Researchers have developed a compound that can be activated with infrared light to kill cancer cells in model tumours, advancing the possibilities of photodynamic therapy.

Red laser light

Scientists have discovered a new light-sensitive compound which they suggest could improve photodynamic therapy (PDT) for cancer. 

The study was conducted at the University of Sheffield, UK. The team report that their sensitiser molecule uses penetrating infrared light to damage cells directly and potentially improve the success rate of PDT. 

When administered to the patients and activated by light, PDT molecules produce highly reactive oxygen-based species which kill cancer cells. However, current treatments have two main drawbacks:

  • sensitisers are only activated by light energies that do not penetrate tissues like skin very deeply
  • many tumours have low amounts of oxygen, so photoactivated sensitisers cannot generate the toxic compounds which kill cancer cells.

However, the novel compound solves both of these problems in one go.

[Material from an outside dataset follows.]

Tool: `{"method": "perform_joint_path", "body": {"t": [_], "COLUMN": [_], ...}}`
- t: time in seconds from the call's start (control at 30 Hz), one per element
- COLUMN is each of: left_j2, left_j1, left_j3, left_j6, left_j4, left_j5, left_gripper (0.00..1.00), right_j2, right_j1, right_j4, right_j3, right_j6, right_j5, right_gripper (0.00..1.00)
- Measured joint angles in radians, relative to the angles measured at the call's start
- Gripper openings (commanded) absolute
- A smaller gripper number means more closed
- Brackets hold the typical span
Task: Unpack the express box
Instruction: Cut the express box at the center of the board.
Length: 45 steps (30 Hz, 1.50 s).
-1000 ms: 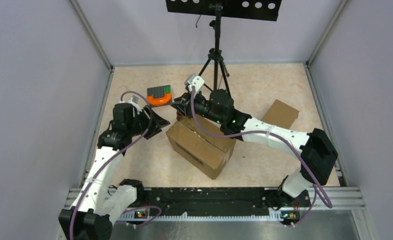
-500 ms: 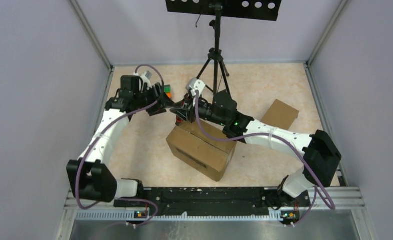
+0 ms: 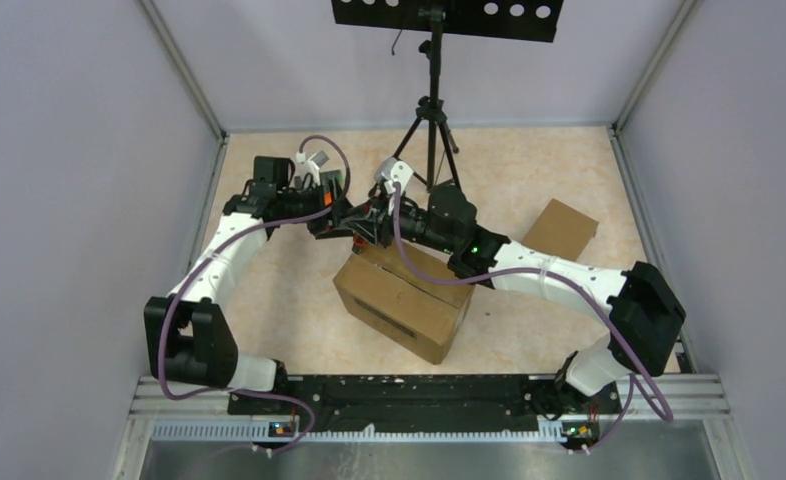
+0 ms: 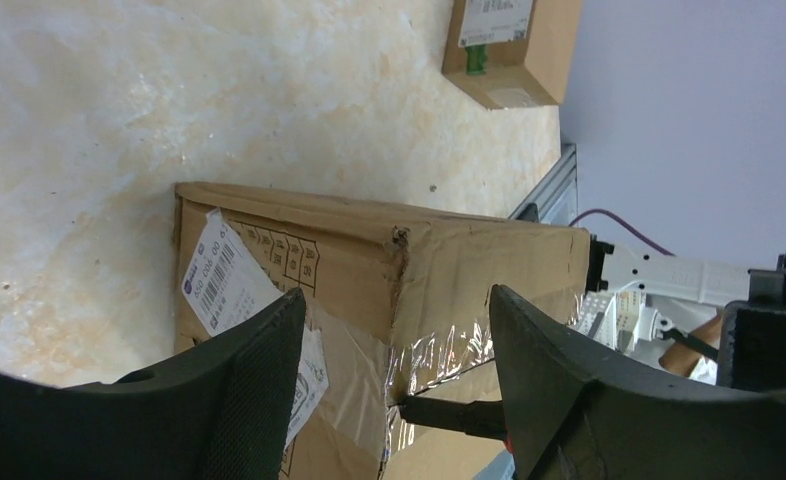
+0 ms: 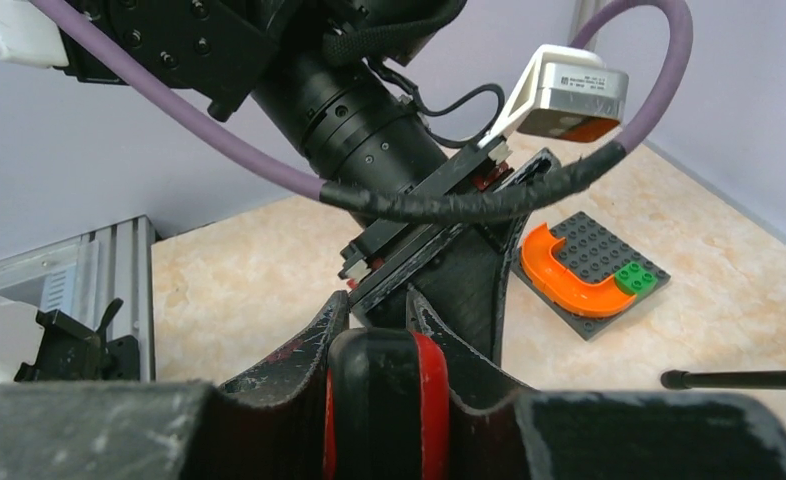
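The express box (image 3: 401, 295) is a brown carton taped shut, lying mid-table. In the left wrist view its taped seam and white label (image 4: 219, 275) fill the frame. My right gripper (image 3: 371, 226) hovers over the box's far end, shut on a red-and-black cutter (image 5: 384, 400). The cutter's dark blade (image 4: 449, 415) touches the shiny tape at the seam. My left gripper (image 3: 335, 222) sits just left of the right one, open, its jaws (image 4: 397, 300) straddling the box corner with nothing held.
A smaller cardboard box (image 3: 561, 228) lies at the right. A grey brick plate with an orange arch (image 5: 594, 260) lies behind the left arm. A black tripod (image 3: 431, 120) stands at the back, one leg (image 5: 739, 379) reaching near the grippers.
My left arm swung from the box's left side up and right to its far end, meeting the right gripper, its jaws widening. The right gripper shifted slightly left with the cutter.
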Motion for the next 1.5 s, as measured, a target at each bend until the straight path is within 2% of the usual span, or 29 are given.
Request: {"method": "perform_joint_path", "body": {"t": [0.23, 0.4, 0.67, 1.5], "left_j2": [0.017, 0.046, 0.059, 0.074], "left_j1": [-0.002, -0.003, -0.01, -0.037], "left_j3": [-0.043, -0.05, -0.041, -0.02], "left_j6": [0.048, 0.079, 0.114, 0.165], "left_j4": [-0.001, -0.004, 0.0, -0.008], "left_j5": [0.048, 0.053, 0.07, 0.077], "left_gripper": [0.56, 0.52, 0.37, 0.32], "right_j2": [0.0, 0.0, -0.007, -0.117], "right_j1": [0.002, 0.01, 0.025, 0.046], "right_j4": [-0.002, -0.005, -0.022, -0.076], "right_j3": [0.0, 0.0, 0.0, -0.101], "right_j6": [0.0, -0.002, -0.008, -0.032], "right_j5": [0.011, 0.034, 0.089, 0.161], "right_gripper": [0.0, 0.0, 0.0, 0.0]}}
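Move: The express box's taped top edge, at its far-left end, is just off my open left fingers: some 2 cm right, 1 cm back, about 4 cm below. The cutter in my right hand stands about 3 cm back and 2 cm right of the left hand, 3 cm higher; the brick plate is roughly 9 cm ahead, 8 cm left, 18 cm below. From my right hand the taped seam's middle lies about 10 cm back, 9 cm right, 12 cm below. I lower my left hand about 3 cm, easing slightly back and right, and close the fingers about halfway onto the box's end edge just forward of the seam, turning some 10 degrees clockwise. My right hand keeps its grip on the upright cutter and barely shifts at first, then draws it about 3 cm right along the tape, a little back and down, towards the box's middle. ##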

Not only is it activated by infrared or red light which can penetrate deep into the tumour, but it also directly damages DNA within cells without having to rely on oxygen.

The researchers have tested the compound on skin cancer models and observed that it kills cancer cells deep into these tumours. According to the team, the next step in their studies will investigate skin models, testing whether the compound can kill the tumour but leave healthy skin undamaged.

Lead researcher Professor Jim Thomas, from the University of Sheffield’s Department of Chemistry, said: “PDT is potentially a very attractive way to treat diseases such as skin cancer as it only works when the laser light is applied, so the effect can be focused into a specific place on or in the body. The sensitiser we have developed can potentially solve the two main problems that prevent PDT from being a commonly used anticancer treatment.”

The research was published in the Journal of the American Chemical Society.